### Work order
The listing below is to be copied exactly, with pictures excluded.

### Data extract
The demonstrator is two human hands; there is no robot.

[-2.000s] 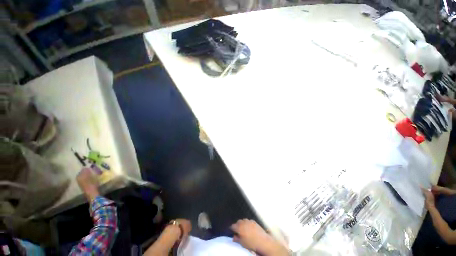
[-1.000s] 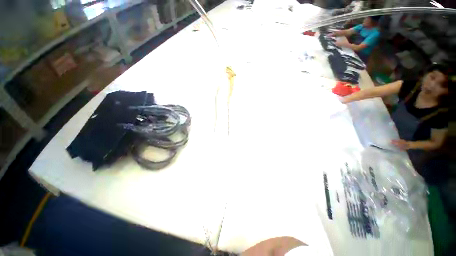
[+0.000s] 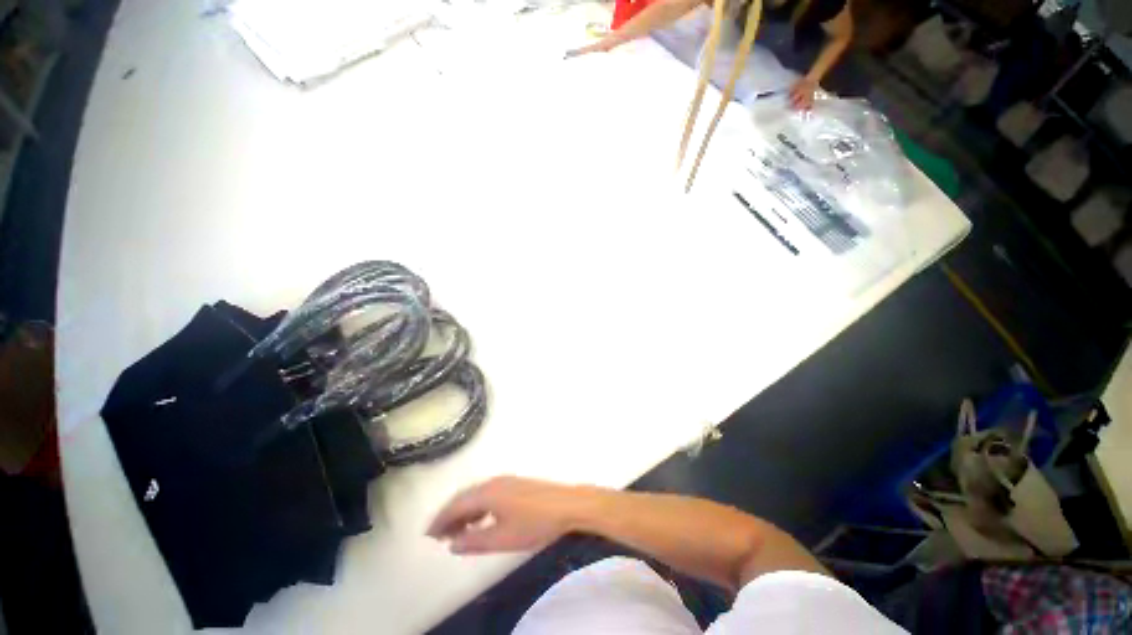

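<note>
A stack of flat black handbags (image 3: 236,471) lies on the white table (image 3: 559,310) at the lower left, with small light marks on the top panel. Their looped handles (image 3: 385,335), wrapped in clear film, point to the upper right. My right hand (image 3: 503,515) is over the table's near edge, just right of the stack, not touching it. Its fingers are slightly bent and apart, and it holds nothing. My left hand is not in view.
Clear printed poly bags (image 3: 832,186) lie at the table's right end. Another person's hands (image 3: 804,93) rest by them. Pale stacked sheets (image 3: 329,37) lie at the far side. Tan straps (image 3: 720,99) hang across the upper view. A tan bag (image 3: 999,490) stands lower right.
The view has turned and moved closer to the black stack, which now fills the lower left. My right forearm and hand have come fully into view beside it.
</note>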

### Written response
The demonstrator is two human hands; there is no robot.

[-2.000s] 
[-1.000s] 
[+0.000s] 

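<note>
A stack of flat black handbags (image 3: 236,471) lies on the white table (image 3: 559,310) at the lower left, with small light marks on the top panel. Their looped handles (image 3: 385,335), wrapped in clear film, point to the upper right. My right hand (image 3: 503,515) is over the table's near edge, just right of the stack, not touching it. Its fingers are slightly bent and apart, and it holds nothing. My left hand is not in view.
Clear printed poly bags (image 3: 832,186) lie at the table's right end. Another person's hands (image 3: 804,93) rest by them. Pale stacked sheets (image 3: 329,37) lie at the far side. Tan straps (image 3: 720,99) hang across the upper view. A tan bag (image 3: 999,490) stands lower right.
The view has turned and moved closer to the black stack, which now fills the lower left. My right forearm and hand have come fully into view beside it.
</note>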

This answer is now finished.